Information supplied:
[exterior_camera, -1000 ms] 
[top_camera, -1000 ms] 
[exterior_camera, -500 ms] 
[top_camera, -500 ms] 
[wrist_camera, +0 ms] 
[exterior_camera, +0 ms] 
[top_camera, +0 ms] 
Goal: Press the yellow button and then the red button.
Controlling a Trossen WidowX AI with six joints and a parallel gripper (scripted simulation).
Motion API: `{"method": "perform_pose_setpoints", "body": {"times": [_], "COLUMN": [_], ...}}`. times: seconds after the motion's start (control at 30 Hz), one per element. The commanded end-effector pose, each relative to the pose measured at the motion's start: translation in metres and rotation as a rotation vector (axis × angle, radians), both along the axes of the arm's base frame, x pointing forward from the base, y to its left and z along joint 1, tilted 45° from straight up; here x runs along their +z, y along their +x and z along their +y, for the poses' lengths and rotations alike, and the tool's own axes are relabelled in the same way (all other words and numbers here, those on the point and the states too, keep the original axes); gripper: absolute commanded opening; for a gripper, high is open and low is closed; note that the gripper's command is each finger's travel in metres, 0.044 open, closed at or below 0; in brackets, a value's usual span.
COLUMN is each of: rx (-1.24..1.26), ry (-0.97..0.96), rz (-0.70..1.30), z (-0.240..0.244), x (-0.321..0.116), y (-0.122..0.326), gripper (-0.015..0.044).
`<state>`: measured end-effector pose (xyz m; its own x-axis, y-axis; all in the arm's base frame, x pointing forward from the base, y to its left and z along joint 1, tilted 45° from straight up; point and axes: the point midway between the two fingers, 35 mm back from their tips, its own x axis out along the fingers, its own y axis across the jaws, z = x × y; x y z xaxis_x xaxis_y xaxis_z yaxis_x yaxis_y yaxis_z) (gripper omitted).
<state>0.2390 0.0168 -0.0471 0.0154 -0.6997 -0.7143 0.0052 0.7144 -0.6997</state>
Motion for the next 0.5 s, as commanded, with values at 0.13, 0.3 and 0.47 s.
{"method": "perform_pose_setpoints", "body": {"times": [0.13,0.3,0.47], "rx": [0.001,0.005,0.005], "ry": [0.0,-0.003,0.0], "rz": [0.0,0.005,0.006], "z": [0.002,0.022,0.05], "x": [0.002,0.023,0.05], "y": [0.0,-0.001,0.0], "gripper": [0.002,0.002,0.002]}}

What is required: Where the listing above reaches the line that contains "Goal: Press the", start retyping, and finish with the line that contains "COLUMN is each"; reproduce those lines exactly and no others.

Answer space:
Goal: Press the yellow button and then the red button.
Controlling a Trossen WidowX AI with six joints and a parallel gripper (scripted simulation).
Motion API: `{"method": "perform_pose_setpoints", "body": {"times": [_], "COLUMN": [_], ...}}`. times: seconds after the motion's start (control at 30 Hz), one per element. The commanded end-effector pose, each relative to the pose measured at the motion's start: translation in metres and rotation as a rotation vector (axis × angle, radians), both along the axes of the arm's base frame, x pointing forward from the base, y to its left and z along joint 1, tilted 45° from straight up; here x runs along their +z, y along their +x and z along their +y, for the poses' lengths and rotations alike, and the tool's own axes are relabelled in the same way (all other words and numbers here, those on the point and the states too, keep the original axes); gripper: absolute commanded opening; for a gripper, high is open and low is closed; note that the gripper's command is each finger's travel in metres, 0.044 open, closed at or below 0; in brackets, a value's usual span.
COLUMN is each of: rx (-1.24..1.26), ry (-0.97..0.96), rz (-0.70..1.30), z (-0.240..0.244), x (-0.321..0.116), y (-0.122..0.326), gripper (-0.015..0.044).

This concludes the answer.